Transcribe the full listing without changing a word, and omit its pictures.

**Dataset content:**
>>
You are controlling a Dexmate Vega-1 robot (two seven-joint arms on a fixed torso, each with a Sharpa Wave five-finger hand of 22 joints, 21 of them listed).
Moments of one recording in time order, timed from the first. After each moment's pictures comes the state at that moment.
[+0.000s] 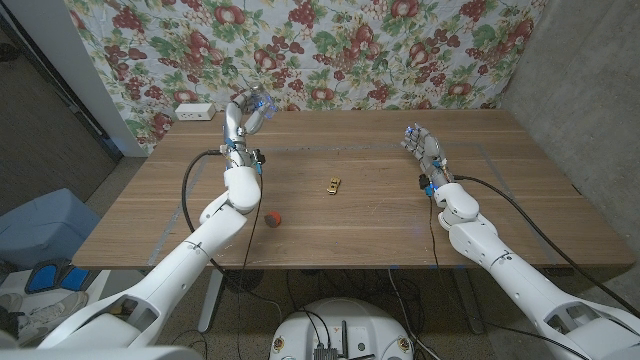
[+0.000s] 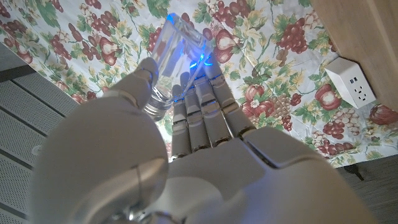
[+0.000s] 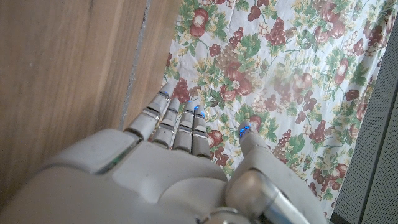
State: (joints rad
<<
**Answer to this problem:**
You are controlling a Dexmate Vega-1 robot (two seven-joint arms on a fixed torso, each with a Sharpa Wave five-finger hand of 22 joints, 21 of them listed).
Moments of one recording in time order, timed from the first. After each moment's pictures comes the state at that moment.
[+0.000s] 
[+0.000s] 
[+0.000s] 
State: (joints rad

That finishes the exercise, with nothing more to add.